# Work order
The required answer is a copy of each line in the entries below that includes "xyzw".
== Working data
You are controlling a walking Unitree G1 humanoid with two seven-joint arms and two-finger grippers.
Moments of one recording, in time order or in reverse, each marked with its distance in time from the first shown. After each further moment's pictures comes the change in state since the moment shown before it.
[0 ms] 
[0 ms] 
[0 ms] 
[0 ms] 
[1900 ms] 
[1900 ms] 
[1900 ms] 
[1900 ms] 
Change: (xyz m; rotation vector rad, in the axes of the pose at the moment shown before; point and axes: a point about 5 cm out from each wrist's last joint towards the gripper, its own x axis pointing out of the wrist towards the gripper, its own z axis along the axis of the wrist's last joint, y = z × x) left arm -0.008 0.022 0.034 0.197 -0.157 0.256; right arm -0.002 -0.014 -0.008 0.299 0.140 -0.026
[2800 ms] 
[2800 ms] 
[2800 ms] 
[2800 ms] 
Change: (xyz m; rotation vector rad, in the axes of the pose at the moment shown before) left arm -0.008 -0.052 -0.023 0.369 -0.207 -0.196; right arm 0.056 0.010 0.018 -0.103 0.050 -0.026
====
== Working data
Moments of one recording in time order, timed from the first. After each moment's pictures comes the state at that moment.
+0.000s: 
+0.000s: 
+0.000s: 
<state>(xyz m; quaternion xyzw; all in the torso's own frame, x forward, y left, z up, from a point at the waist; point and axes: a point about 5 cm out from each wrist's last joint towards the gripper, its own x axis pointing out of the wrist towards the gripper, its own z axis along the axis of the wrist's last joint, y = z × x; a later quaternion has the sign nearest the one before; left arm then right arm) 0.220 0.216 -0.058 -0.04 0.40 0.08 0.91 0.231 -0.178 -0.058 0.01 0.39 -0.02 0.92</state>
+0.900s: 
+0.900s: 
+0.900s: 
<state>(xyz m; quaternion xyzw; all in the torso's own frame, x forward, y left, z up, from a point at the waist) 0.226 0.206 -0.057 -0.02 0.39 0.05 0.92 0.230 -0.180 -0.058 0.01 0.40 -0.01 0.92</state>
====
# Completed task
<state>(xyz m; quaternion xyzw; all in the torso's own frame, x forward, y left, z up, from a point at the waist; point and axes: a point about 5 cm out from each wrist's last joint towards the gripper, its own x axis pointing out of the wrist towards the gripper, its own z axis along the axis of the wrist's last joint, y = z × x; a later quaternion has the sign nearest the one before; left arm then right arm) 0.220 0.216 -0.058 -0.04 0.40 0.08 0.91 0.231 -0.178 -0.058 0.01 0.39 -0.02 0.92</state>
<state>(xyz m; quaternion xyzw; all in the torso's own frame, x forward, y left, z up, from a point at the waist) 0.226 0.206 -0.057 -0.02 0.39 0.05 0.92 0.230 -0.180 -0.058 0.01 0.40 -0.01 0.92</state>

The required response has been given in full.